Shortly after seven o’clock each schoolday morning I walk my 9-year-old to his bus stop around the corner, a route he likens to the knight’s move in chess. It’s still dark and usually we talk about something in the natural world – the cause of fog, why the sunrise is red, why we don’t see or hear robins and juncos at night. The darkness and drizzle, and perhaps our state of half-awakeness, lend a conspiratorial intimacy to our conversations. The best part is the final approach, the last 100 feet as we pass the house with a rose garden instead of a lawn.
The house is modest – a “rambler,” in local parlance – and painted the same pale blue as the first edition of Ulysses (I held one in my hands, in the rare books collection at Union College in Schenectady, N.Y.).

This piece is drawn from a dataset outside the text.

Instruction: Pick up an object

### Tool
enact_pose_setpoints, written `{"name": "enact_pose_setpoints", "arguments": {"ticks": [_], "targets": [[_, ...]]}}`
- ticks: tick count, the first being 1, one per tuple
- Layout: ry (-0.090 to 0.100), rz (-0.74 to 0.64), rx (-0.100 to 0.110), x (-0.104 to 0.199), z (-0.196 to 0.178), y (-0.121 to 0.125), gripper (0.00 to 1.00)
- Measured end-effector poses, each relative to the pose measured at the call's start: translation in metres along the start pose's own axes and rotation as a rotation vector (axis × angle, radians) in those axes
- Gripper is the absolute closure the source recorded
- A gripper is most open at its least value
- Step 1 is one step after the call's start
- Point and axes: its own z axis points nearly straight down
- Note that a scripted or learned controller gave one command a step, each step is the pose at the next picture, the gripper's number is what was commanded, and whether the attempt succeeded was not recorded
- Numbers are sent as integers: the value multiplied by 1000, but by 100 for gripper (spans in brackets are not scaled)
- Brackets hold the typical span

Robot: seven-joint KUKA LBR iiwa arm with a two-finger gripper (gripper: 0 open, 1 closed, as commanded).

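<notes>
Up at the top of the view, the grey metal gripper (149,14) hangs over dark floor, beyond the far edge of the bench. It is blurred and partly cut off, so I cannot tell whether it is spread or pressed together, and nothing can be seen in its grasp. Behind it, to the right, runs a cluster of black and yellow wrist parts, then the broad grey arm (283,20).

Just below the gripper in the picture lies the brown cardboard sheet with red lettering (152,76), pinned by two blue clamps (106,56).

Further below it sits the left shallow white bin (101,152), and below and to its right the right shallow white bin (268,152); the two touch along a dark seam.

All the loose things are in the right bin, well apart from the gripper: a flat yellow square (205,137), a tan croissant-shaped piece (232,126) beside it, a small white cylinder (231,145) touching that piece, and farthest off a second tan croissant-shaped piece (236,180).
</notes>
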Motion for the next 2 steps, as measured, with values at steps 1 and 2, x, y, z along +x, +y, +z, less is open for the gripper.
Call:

This time of year, of course, the roses are cut back and offer no fragrance, but the air around them is scented with wood smoke. The owners have a woodburning stove – an appliance that carries a lot of self-righteous baggage in certain quarters, but one that generously perfumes the air for the entire neighborhood.

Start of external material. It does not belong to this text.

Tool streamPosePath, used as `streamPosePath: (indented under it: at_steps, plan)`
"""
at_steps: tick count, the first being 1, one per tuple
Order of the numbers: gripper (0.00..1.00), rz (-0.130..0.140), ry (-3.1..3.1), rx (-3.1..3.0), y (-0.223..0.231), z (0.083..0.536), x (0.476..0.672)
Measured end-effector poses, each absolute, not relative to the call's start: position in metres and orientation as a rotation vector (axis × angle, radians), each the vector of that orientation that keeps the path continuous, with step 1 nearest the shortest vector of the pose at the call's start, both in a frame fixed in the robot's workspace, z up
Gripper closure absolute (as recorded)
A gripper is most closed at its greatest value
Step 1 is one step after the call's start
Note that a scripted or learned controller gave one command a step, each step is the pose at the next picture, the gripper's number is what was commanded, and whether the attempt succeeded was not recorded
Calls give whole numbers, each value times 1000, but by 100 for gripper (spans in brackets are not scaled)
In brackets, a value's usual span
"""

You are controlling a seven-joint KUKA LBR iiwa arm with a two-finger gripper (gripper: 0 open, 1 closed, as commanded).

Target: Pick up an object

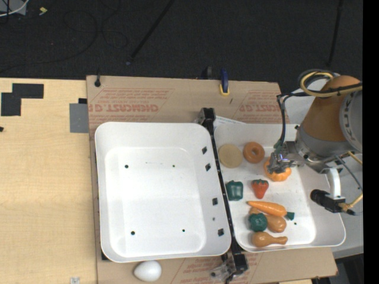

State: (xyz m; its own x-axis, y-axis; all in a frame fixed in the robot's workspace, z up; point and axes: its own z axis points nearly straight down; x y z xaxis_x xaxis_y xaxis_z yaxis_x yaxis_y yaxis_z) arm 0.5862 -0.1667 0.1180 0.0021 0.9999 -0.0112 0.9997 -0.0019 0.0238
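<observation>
Two shallow white bins (pixel 112 158) side by side. One toy carrot (pixel 266 207), one doughnut (pixel 254 152), one tan disc (pixel 230 155), one green pepper (pixel 235 190), one red strawberry (pixel 260 187), one white egg (pixel 147 271) by the tabletop's front edge.

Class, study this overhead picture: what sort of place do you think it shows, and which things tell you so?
Probably a robotics lab test bench. A grey and orange robot arm reaches over two shallow white bins, the right one holding toy food such as a carrot and a doughnut, and loose cables lie on the dark floor.
</observation>
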Motion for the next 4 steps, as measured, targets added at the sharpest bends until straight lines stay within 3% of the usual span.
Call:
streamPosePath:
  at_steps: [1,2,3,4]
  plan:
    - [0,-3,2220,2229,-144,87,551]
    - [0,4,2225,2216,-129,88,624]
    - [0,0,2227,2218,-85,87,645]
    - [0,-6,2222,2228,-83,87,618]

It’s a fragrance with a brief intensity, like the smell of ground coffee as you open the can or the first briny-fishy whiff of the ocean. You smell it, breathe deeply to smell it again, and it’s gone, faded like a drug though the craving remains. Years ago I wrote a newspaper story about olfactory science and cited favorite smells. A naturalist said he was partial to the fragrance of a newly opened cottonwood blossom, saying it smelled like “freshly pressed laundry.” Many people praised new-baked bread, and an old lady said she liked the smell of slate sidewalks after a rain. I’m partial to the lemon-scented hand cream my wife uses, but the second inhalation is always a bit of a disappointment. Consider this gnomic fragment by Herakleitos, in Guy Davenport’s translation:
“If everything were smoke, all perception would be by smell.”

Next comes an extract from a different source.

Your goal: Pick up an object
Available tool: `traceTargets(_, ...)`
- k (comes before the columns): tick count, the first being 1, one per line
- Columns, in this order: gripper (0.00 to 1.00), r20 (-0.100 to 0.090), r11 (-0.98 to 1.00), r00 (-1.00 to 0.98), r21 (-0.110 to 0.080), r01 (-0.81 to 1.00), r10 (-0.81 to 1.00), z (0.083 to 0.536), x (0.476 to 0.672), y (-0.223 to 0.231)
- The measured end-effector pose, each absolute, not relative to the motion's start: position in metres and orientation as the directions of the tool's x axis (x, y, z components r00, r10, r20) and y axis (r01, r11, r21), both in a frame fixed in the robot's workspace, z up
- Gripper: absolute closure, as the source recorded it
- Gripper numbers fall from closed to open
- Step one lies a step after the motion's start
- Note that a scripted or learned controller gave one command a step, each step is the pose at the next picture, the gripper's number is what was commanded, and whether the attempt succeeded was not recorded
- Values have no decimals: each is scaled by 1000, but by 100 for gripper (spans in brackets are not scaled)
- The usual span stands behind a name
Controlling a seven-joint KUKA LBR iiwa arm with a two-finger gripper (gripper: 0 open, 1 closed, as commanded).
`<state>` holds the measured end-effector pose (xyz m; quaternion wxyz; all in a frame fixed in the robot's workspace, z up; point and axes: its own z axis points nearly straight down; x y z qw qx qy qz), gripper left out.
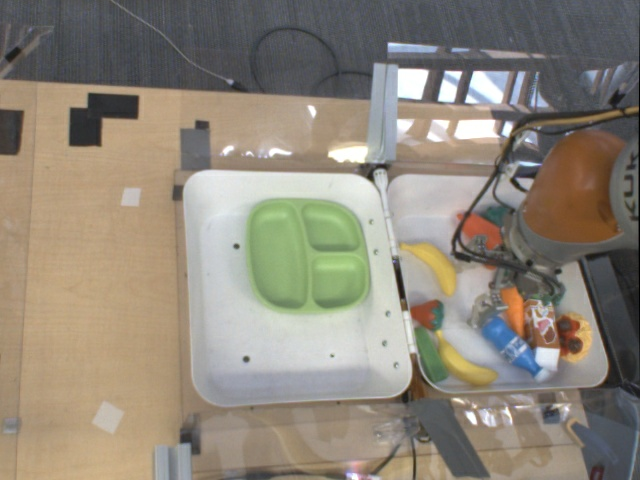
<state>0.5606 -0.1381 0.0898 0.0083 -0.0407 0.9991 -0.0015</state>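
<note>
Two white bins sit side by side on the wooden bench (90,298).
Gripper (492,308) hangs over the blue bottle (510,345) in the right bin (400,203); its grip state is unreadable.

From my station I am looking at a KUKA iiwa arm (575,203) whose rounded orange band is shining under the lights, with pale grey casing showing at the right side of it. Below the band a darker grey wrist ring is narrowing toward the gripper (497,303), a small assembly of metallic grey parts. Thin black cables are looping out from the wrist, and another is arching over the top of the orange shell.
</note>
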Motion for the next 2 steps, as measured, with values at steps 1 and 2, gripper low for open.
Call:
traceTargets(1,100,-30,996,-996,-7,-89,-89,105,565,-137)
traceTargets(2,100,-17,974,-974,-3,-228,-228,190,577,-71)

There’s something like pothead humor in this but also a more substantial suggestion – that we are customized for this world. We have five senses, not one, because the world is more than smoke. Even smoke is more than its smell. Michael and I use the wisp of smoke leaving the chimney as a handy anemometer. Under the right conditions we see, smell, taste, feel and hear smoke. Ask a firefighter. In another fragment Herakleitos/Davenport writes:
“Men who wish to know about the world must learn about it in its particular details.”